El plato de lentejas de Navarra
JUAN MANUEL DE PRADA
EL escandalete que en estos días sobresalta Navarra nos servirá como excusa para hacer una reflexión sobre la deplorable suerte de los pueblos nacidos para la grandeza que acaban vendiendo su primogenitura por un plato de lentejas. Que esto es, exactamente, lo que le ha ocurrido a Navarra; y para demostrarlo no hace falta sino comprobar la pujanza y el protagonismo que en sus instituciones políticas han adquirido los batasunos y demás escurrajas del nacionalismo vasco. Agustín de Foxá recordaba con sorna una involuntariamente irrisoria frase del escritor socialista (si el oxímoron es tolerable) Manuel Domínguez Benavides, pronunciada durante la Guerra Civil:
Los navarros matan y mueren por ganar el cielo. Nosotros morimos por fabricar bicicletas y zapatos. Entre morir por fabricar bicicletas y zapatos o morir por alcanzar el cielo, la elección no es dudosa. Nosotros rechazamos la vida eterna. Queremos la vida de hoy a mañana, sin eternidades.

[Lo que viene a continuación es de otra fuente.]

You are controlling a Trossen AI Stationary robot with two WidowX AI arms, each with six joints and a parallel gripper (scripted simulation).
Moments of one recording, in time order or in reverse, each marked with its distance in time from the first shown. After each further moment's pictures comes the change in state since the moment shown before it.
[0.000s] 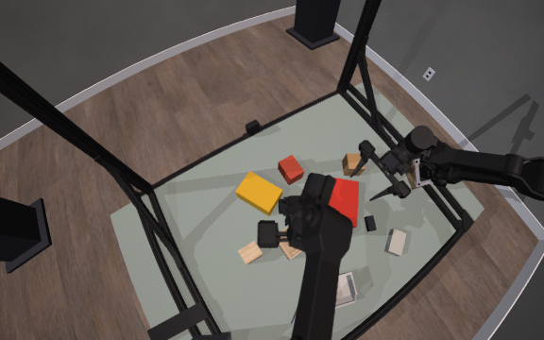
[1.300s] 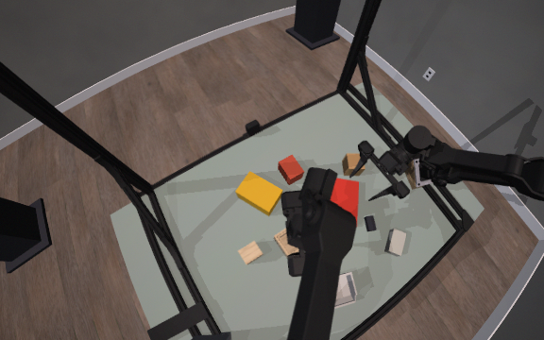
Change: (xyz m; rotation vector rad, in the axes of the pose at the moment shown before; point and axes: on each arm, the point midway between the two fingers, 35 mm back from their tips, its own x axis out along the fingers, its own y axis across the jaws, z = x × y) left arm 0.002 -0.001 -0.003 0.029 0.023 -0.004; right arm -0.023 0.002 0.001 1.475 -0.006 0.001
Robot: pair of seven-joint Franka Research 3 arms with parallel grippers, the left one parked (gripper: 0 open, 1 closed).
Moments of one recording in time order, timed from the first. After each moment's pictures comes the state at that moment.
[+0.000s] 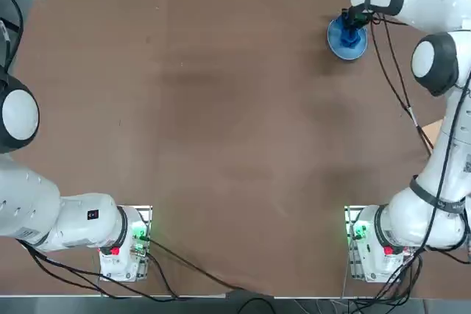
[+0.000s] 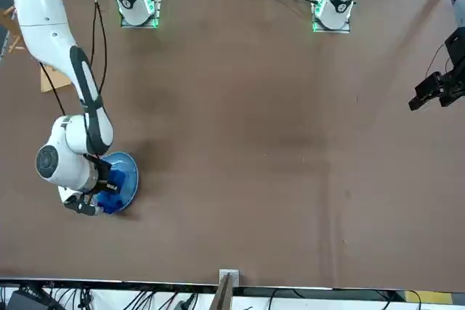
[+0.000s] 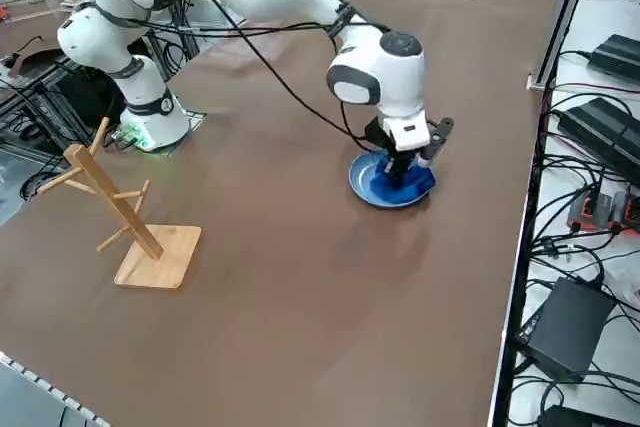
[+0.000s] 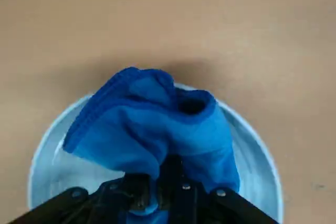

Toda la historia de Navarra en los últimos dos siglos se resume en un intento pertinaz por evitar que los navarros perseveren en su deseo de alcanzar el cielo y se pongan a fabricar bicicletas y zapatos. Primero esta pretensión se realizó a través de un centralismo estatal artificioso, que mediante una igualdad legal y uniformizadora pretendía aniquilar la identidad de Navarra, fundada en la foralidad; y en la actualidad este empeño desnaturalizador se pretende a través de un hijo bastardo de aquel centralismo estatal, que es el centralismo regional o nacionalismo vasco, no menos artificioso que su progenitor, que anhela anexionar Navarra a una Euzkadi irreal, un ente de razón (pero de una razón desquiciada y utópica) que nunca ha tenido existencia cierta. La ignominiosa y claudicante disposición transitoria cuarta de la Constitución del 78, incorporada para amansar la fiera del nacionalismo vasco, dio el espaldarazo a esta aberración, que no tiene sustento alguno, ni histórico, ni político ni jurídico.
Navarra es un reino de España que no se puede dividir ni anexionar a ninguna otra región o provincia. Navarra es una unidad jurídica dentro de la unidad política de España; y su lealtad a España se fundó siempre en el reconocimiento de sus fueros, anteriores a la constitución del Estado. Unida a Castilla por unión igual y principal, Navarra se resistió durante siglos contra todo intento de absorción; y así, manteniendo siempre su singularidad, pudo Navarra ser en España «como la gota de esencia que se echa en un pañuelo y lo llena todo con su buen olor», que escribiera Pemán. En España y también, por cierto, fuera de España, porque la vocación de Navarra siempre fue misionera: no se conformó con ganar para sí el cielo, sino que lo quiso ganar para los demás, como demuestra el navarro más universal, San Francisco Javier.
Jesús Insausti, un gerifalte del nacionalismo vasco, dijo en cierta ocasión: «Tenemos que conquistar Navarra ideológicamente». Y el nacionalismo vasco se puso manos a la obra; curiosamente, ha sido su versión batasuna y más casposa la que está logrando con mayor éxito que Navarra se venda por un plato de lentejas. Pero todo esto resultaría inconcebible si a los navarros, que nacieron para ganarse el cielo, no los hubieran antes desnaturalizado. Porque el fondo del problema navarro sólo se puede entender con la teoría de los dos termómetros que explicara Donoso: a medida que desciende en Navarra el termómetro religioso, los navarros derivan inevitablemente hacia el radicalismo político, que sólo les puede ofrecer ¡si acaso! fábricas de bicicletas y de zapatos a cambio de su primogenitura perdida.